§ **About this task**: The full listing is to be written out again, unchanged.

§ **Information shown**:
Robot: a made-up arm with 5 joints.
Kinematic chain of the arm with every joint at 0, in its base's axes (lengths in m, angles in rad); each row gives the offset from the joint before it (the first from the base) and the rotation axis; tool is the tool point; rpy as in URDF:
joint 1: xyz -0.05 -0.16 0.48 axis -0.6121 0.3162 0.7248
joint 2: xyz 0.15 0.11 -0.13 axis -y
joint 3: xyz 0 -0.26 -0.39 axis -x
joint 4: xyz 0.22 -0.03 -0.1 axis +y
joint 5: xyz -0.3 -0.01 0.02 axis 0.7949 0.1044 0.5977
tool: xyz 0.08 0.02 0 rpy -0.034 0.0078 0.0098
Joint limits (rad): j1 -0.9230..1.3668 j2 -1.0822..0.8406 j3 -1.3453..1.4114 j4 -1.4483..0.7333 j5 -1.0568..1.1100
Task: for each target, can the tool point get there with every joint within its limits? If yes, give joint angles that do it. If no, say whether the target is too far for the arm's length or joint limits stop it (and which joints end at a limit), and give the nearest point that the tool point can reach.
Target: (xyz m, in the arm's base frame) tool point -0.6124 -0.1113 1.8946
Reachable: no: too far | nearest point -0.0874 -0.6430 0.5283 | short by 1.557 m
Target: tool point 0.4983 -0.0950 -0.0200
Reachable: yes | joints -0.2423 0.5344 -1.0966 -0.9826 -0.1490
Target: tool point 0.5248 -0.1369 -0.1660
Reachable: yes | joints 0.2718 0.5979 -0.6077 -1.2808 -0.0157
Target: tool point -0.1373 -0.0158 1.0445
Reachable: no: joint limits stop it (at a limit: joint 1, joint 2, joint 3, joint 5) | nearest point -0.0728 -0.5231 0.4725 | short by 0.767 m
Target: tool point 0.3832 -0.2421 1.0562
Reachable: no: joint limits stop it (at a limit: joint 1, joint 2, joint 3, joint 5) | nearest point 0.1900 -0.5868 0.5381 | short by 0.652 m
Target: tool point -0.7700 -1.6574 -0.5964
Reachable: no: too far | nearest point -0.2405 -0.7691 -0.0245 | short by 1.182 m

§ **Exercise answer**:
Robot: a made-up arm with 5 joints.
Kinematic chain of the arm with every joint at 0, in its base's axes (lengths in m, angles in rad); each row gives the offset from the joint before it (the first from the base) and the rotation axis; tool is the tool point; rpy as in URDF:
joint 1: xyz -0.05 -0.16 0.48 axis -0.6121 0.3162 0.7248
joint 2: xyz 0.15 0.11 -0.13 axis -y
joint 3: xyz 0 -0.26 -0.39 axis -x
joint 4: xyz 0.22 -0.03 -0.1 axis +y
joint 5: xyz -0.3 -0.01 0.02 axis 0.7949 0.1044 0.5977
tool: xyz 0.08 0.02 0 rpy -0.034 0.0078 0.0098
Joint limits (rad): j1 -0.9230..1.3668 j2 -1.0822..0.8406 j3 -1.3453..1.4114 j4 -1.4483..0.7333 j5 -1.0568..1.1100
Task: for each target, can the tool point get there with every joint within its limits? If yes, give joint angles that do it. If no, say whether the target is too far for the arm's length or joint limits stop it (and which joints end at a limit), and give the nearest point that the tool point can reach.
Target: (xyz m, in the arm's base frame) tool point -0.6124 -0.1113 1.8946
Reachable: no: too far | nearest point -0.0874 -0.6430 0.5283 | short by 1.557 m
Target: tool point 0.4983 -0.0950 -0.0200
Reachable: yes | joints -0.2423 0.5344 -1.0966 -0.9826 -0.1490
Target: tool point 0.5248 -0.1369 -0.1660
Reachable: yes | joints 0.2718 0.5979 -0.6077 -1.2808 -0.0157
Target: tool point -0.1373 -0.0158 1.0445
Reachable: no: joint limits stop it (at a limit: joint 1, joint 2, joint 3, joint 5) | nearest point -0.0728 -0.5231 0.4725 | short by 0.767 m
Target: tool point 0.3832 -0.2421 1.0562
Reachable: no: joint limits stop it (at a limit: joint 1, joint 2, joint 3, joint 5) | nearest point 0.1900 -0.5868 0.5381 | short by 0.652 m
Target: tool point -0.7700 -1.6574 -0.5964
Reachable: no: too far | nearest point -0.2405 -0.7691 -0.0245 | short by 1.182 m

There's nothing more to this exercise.